Traceback (most recent call last):
  File ".../test.py", line 17, in <module>
    pd.read_csv(
  File ".../venv/lib/python3.10/site-packages/pandas/io/parsers/readers.py", line 1024, in read_csv
    return _read(filepath_or_buffer, kwds)
  File ".../venv/lib/python3.10/site-packages/pandas/io/parsers/readers.py", line 624, in _read
    return parser.read(nrows)
  File ".../venv/lib/python3.10/site-packages/pandas/io/parsers/readers.py", line 1921, in read
    ) = self._engine.read(  # type: ignore[attr-defined]
  File ".../venv/lib/python3.10/site-packages/pandas/io/parsers/c_parser_wrapper.py", line 333, in read
    index, column_names = self._make_index(date_data, alldata, names)
  File ".../venv/lib/python3.10/site-packages/pandas/io/parsers/base_parser.py", line 372, in _make_index
    index = self._agg_index(simple_index)
  File ".../venv/lib/python3.10/site-packages/pandas/io/parsers/base_parser.py", line 504, in _agg_index
    arr, _ = self._infer_types(
  File ".../venv/lib/python3.10/site-packages/pandas/io/parsers/base_parser.py", line 744, in _infer_types
    na_count = parsers.sanitize_objects(values, na_values)
TypeError: Argument 'na_values' has incorrect type (expected set, got dict)

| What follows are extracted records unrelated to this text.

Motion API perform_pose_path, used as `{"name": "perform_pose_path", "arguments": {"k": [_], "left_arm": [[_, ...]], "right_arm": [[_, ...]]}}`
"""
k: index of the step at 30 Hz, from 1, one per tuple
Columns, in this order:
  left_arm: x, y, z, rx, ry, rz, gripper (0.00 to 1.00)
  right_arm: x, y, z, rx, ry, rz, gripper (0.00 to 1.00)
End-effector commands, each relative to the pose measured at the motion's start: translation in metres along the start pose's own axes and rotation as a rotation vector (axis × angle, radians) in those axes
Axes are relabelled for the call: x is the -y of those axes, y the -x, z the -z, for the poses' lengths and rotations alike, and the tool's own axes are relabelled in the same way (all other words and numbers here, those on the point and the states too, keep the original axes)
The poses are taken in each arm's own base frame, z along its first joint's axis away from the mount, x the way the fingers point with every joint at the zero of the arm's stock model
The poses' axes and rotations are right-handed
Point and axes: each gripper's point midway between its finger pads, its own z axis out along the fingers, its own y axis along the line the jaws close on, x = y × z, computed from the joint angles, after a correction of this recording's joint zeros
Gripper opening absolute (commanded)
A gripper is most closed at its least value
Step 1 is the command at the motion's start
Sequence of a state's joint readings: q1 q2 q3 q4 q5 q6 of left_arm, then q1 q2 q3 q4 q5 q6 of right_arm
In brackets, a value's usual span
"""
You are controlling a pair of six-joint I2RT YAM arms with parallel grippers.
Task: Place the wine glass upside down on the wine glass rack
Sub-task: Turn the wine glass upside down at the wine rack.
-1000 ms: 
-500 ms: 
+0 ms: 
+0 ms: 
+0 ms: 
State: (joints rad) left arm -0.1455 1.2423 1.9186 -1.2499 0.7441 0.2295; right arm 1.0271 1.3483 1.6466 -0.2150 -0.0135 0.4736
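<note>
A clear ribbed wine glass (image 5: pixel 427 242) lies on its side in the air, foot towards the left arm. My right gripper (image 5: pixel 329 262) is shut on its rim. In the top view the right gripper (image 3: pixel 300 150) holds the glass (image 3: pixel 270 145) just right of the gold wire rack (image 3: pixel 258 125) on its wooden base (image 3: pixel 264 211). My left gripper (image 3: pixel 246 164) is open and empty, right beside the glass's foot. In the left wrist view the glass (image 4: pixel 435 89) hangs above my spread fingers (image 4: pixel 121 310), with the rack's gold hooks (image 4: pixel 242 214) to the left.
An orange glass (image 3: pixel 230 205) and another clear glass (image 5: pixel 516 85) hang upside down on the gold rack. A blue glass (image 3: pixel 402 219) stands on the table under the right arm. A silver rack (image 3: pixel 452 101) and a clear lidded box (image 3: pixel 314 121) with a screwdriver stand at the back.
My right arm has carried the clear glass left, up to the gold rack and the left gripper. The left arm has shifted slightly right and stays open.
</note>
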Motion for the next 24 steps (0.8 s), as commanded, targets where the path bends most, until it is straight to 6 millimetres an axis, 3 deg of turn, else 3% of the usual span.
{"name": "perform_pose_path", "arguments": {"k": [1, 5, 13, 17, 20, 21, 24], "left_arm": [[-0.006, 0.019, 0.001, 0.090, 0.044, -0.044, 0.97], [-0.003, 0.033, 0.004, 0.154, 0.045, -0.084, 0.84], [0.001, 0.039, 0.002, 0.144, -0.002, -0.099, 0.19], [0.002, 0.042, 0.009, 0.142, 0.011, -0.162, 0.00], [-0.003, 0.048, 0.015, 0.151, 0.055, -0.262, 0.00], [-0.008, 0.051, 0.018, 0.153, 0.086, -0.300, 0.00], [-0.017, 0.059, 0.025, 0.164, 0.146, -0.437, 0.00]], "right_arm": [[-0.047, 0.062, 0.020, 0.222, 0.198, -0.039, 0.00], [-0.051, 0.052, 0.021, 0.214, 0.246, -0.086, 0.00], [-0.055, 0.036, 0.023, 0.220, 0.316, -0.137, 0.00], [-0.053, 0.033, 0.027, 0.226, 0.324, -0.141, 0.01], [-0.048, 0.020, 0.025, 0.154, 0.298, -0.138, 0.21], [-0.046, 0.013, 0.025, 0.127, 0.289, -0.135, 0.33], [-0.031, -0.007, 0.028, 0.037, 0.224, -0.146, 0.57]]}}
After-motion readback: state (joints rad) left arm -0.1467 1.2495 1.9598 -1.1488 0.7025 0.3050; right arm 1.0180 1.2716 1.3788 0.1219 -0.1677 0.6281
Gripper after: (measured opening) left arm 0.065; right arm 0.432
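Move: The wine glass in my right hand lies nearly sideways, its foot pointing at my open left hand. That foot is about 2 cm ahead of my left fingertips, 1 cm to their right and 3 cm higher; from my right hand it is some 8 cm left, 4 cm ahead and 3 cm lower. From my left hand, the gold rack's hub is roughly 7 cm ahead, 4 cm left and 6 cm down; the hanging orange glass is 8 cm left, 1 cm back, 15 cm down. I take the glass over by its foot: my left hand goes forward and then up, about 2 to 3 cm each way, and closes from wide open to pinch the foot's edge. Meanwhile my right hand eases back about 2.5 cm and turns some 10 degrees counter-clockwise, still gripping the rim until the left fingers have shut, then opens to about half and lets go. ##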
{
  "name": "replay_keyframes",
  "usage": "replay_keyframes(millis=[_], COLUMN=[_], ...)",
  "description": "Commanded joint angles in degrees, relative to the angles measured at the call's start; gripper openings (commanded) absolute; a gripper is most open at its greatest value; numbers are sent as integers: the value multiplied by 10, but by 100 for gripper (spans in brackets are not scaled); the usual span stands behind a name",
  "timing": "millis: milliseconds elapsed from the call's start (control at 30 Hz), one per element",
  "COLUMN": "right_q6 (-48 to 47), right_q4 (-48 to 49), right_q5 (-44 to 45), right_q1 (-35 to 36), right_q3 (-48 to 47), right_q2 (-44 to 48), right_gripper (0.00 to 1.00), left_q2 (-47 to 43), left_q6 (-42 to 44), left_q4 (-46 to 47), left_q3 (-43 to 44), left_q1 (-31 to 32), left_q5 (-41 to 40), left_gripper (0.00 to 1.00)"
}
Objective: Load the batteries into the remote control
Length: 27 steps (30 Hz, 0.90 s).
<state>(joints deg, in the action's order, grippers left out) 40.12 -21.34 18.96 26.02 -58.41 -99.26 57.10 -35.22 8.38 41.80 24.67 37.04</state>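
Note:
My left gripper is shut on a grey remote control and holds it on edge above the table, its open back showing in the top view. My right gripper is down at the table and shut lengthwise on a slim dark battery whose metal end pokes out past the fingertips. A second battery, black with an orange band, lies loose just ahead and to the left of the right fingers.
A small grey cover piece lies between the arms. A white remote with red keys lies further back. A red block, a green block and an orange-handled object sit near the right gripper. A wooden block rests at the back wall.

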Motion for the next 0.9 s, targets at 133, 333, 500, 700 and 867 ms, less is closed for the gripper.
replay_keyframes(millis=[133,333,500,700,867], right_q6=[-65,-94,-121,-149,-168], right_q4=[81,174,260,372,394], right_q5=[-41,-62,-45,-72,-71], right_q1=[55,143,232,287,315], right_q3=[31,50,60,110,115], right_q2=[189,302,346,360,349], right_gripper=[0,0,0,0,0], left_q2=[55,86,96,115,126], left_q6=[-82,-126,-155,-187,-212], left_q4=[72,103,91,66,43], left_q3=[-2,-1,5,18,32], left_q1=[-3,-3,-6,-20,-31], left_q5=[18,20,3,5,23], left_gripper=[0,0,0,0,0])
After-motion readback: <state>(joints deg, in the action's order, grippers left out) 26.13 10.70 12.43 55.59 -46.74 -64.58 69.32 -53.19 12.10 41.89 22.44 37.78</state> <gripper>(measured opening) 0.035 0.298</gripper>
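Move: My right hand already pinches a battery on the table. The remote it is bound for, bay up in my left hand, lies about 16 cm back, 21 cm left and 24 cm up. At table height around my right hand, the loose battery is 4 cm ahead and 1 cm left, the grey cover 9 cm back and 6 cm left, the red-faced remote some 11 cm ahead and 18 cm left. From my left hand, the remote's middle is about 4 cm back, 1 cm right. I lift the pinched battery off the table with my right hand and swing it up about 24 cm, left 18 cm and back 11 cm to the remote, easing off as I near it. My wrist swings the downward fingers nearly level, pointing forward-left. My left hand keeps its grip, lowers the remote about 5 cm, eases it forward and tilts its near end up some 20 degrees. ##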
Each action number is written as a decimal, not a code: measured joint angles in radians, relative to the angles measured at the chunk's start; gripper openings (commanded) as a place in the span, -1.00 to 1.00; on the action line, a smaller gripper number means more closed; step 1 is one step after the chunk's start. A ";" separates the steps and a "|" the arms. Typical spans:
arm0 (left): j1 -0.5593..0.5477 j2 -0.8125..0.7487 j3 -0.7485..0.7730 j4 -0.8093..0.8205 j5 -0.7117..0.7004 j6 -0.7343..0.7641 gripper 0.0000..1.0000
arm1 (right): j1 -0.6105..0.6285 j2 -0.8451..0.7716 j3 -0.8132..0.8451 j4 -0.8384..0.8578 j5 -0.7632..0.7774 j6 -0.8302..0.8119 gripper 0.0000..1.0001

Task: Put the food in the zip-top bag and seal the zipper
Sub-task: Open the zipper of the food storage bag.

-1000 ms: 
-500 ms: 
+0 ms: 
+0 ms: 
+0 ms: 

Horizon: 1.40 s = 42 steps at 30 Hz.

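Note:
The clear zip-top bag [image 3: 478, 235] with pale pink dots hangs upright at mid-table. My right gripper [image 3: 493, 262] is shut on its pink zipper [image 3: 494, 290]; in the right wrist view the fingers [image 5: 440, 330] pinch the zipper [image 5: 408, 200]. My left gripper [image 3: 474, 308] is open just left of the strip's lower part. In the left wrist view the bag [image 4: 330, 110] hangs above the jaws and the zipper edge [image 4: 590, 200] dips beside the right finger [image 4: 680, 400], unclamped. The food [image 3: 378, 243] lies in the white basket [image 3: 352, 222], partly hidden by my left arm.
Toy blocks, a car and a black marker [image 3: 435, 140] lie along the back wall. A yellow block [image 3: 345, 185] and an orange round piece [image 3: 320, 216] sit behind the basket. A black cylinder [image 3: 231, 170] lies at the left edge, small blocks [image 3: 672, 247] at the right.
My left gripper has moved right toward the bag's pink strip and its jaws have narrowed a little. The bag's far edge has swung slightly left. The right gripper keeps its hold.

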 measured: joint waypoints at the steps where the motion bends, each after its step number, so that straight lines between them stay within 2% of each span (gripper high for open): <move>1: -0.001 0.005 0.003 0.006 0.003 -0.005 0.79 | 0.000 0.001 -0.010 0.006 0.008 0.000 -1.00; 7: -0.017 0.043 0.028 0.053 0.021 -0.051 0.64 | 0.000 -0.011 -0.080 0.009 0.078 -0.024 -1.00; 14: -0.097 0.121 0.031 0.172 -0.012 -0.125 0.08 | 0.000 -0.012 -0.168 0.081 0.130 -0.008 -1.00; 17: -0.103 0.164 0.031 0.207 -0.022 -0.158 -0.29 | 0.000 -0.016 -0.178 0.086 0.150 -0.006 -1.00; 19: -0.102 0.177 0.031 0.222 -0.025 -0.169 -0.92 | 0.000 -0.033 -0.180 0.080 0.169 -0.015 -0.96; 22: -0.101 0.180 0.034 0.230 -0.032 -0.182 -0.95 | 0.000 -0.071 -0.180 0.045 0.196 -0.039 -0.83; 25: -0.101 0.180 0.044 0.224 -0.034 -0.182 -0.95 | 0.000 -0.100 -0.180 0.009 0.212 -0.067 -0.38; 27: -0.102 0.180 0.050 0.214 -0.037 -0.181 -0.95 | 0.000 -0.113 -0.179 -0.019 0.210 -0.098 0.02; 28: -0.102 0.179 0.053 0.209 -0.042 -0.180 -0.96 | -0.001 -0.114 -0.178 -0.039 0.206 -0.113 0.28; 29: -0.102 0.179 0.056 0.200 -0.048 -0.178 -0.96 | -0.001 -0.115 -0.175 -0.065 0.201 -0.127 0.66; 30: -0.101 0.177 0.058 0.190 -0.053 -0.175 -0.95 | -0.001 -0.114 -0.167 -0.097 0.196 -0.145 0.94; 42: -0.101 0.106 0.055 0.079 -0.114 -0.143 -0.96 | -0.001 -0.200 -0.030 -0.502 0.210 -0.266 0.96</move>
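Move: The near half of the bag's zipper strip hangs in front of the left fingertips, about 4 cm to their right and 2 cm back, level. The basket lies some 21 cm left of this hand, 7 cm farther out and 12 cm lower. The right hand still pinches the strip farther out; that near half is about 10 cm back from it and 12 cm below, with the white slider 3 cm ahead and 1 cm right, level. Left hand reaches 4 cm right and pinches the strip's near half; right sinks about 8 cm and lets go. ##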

This is unhelpful, as the docs imply this should work, and I can't find any other way to turn off nan detection in the index column without disabling it in the rest of the table (which is a hard requirement)

Expected Behavior

The pandas table should be read without error, leading to a pandas table a bit like the following:

       x    y
MA   1.0  2.0
NA   2.0  1.0
OA   NaN  3.0

Installed Versions

This has been tested on three versions of pandas v1.5.2, v2.0.2, and v2.2.0, all with similar results.

INSTALLED VERSIONS ------------------ commit : fd3f571python : 3.10.11.final.0 python-bits : 64 OS : Linux OS-release : 6.5.0-18-generic Version : #18~22.04.1-Ubuntu SMP PREEMPT_DYNAMIC Wed Feb 7 11:40:03 UTC 2 machine : x86_64 processor : x86_64 byteorder : little LC_ALL : None LANG : en_GB.UTF-8 LOCALE : en_GB.UTF-8

pandas : 2.2.0
numpy : 1.26.3
pytz : 2023.3.post1
dateutil : 2.8.2
setuptools : 69.0.3
pip : 23.2.1
Cython : None
pytest : 7.4.4
hypothesis : None
sphinx : None
blosc : None
feather : None
xlsxwriter : None
lxml.etree : None
html5lib : 1.1
pymysql : None
psycopg2 : 2.9.9
jinja2 : 3.1.3
IPython : None
pandas_datareader : None
adbc-driver-postgresql: None
adbc-driver-sqlite : None
bs4 : None
bottleneck : None
dataframe-api-compat : None
fastparquet : None
fsspec : None
gcsfs : None
matplotlib : None
numba : 0.58.1
numexpr : None
odfpy : None
openpyxl : None
pandas_gbq : None
pyarrow : None
pyreadstat : None
python-calamine : None
pyxlsb : None
s3fs : None
scipy : 1.11.4
sqlalchemy : None
tables : None
tabulate : 0.9.0
xarray : None
xlrd : None
zstandard : None
tzdata : 2024.1
qtpy : None
pyqt5 : None